Tax Coda Weekly Digest — December 21, 2025
This week showed how quietly risk can build before it surfaces all at once.
Economic substance waited until litigation made it unavoidable. Transfer pricing edged closer to a permanent enforcement tool. Courts shut down claims that stretched statutes past recognition. And enforcement data showed where attention is actually landing.
1. When Economic Substance Becomes a Litigation Surprise
We looked at how the economic substance doctrine now appears late, not early. It no longer announces itself at the planning stage. It shows up after positions harden and facts settle. By the time it appears, it is no longer a theory. It is leverage.
Why It Matters:
Economic substance is no longer telegraphed during examinations.

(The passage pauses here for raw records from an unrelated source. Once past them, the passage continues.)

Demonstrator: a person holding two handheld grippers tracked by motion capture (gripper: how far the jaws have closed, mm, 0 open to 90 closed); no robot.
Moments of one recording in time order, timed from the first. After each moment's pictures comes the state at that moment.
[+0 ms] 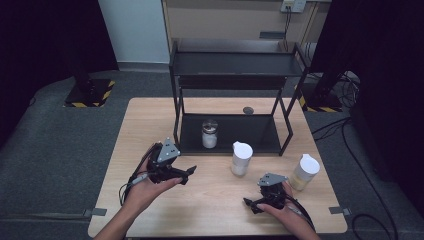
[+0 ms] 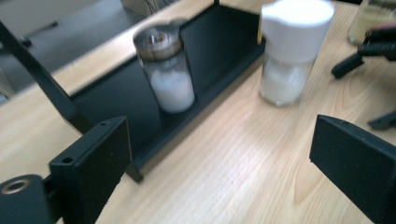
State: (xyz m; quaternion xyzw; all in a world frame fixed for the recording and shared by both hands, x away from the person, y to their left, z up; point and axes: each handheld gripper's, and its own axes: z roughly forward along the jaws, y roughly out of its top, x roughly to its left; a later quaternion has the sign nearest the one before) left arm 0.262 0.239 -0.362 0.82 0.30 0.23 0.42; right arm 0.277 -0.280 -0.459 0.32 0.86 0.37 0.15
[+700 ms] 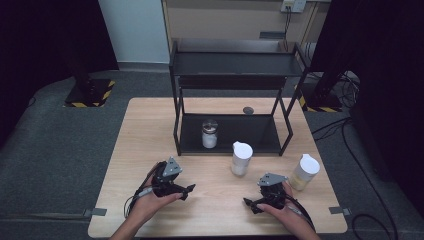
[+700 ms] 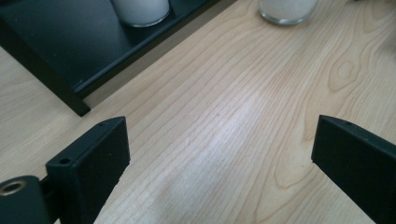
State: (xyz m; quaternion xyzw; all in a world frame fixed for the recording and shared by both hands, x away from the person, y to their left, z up) left arm 0.274 0.241 -0.428 0.84 0.32 0.18 0.39; right arm 0.277 -0.280 -0.459 0.32 0.86 0.37 0.15
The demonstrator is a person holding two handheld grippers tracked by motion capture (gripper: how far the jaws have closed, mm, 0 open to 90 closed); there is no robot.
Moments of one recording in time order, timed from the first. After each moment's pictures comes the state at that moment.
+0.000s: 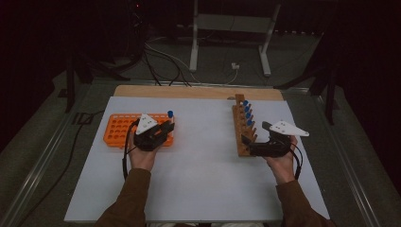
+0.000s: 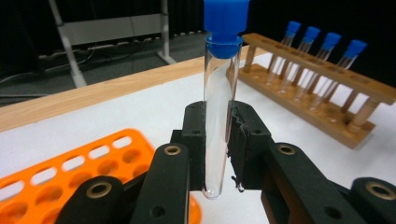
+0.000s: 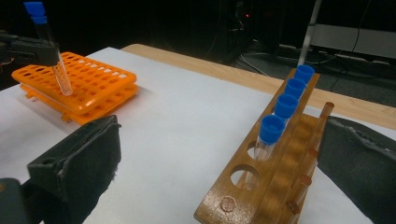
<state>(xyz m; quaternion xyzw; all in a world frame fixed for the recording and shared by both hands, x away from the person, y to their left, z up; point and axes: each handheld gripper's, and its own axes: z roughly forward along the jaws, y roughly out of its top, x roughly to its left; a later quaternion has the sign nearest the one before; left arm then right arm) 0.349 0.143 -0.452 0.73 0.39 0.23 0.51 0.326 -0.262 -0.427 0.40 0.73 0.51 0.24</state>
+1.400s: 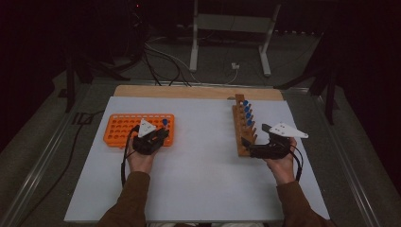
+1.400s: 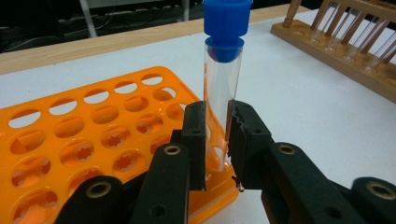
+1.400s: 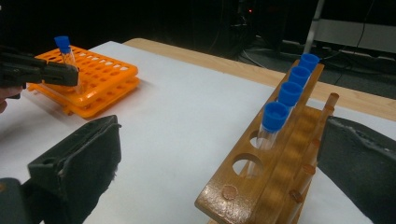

Taxpayers lose the chance to course-correct early.
Litigation risk increases even for otherwise technical compliance.
Takeaway:
Economic substance has learned to wait.
2. Facebook Reignites Transfer Pricing Battle With the IRS
Facebook returned to court over periodic transfer pricing adjustments tied to intangible migration. The dispute tests whether the IRS can impose ongoing adjustments without revaluing each year independently. If sustained, the approach moves from theory to standing enforcement practice.
Why It Matters:
Periodic adjustments could become routine audit tools.
Long-tail exposure increases for multinational groups.
Documentation alone may not contain valuation risk.
Takeaway:
Transfer pricing volatility is shifting from episodic to structural.
3. Temnorod v. Commissioner
The Tax Court rejected Broadvox’s attempt to claim bankruptcy-related losses outside the statutory framework. The court found the losses were not deductible in the manner claimed and did not meet timing or character requirements. The IRS position prevailed.
Why It Matters:
Confirms strict limits on bankruptcy loss deductions.
Reinforces statutory boundaries for timing and characterization.
Signals little tolerance for creative loss repackaging.
Takeaway:
Bankruptcy does not rewrite loss deduction rules.
4. IRS-CI Flags $10.6 Billion in Financial Crime
IRS Criminal Investigation reported $10.6 billion in financial crime tied to tax, fraud, and money laundering cases. The report showed increased referrals, asset seizures, and joint operations with other agencies. Digital assets and offshore activity remained central themes.
Why It Matters:
Enforcement focus continues shifting toward complex financial structures.
Criminal tax risk extends beyond traditional return issues.
Visibility into priorities helps assess downstream audit exposure.
Takeaway:
IRS-CI is not shrinking its footprint.
5. Reynolds v. United States
A federal court halted discovery after a taxpayer sued the government to claim a dog as a dependent. The court paused proceedings pending resolution of threshold legal issues. The ruling stopped what the court viewed as unnecessary procedural expansion.
Why It Matters:
Courts continue enforcing limits on discovery scope.
Novel claims do not guarantee procedural latitude.
Judicial patience remains finite in tax litigation.
Takeaway:
Creative arguments do not earn unlimited process.
Overall Takeaway
This week was about timing and restraint. Doctrines waited. Enforcement sharpened quietly. Courts narrowed claims before they could sprawl. The system did not move fast, but it moved deliberately.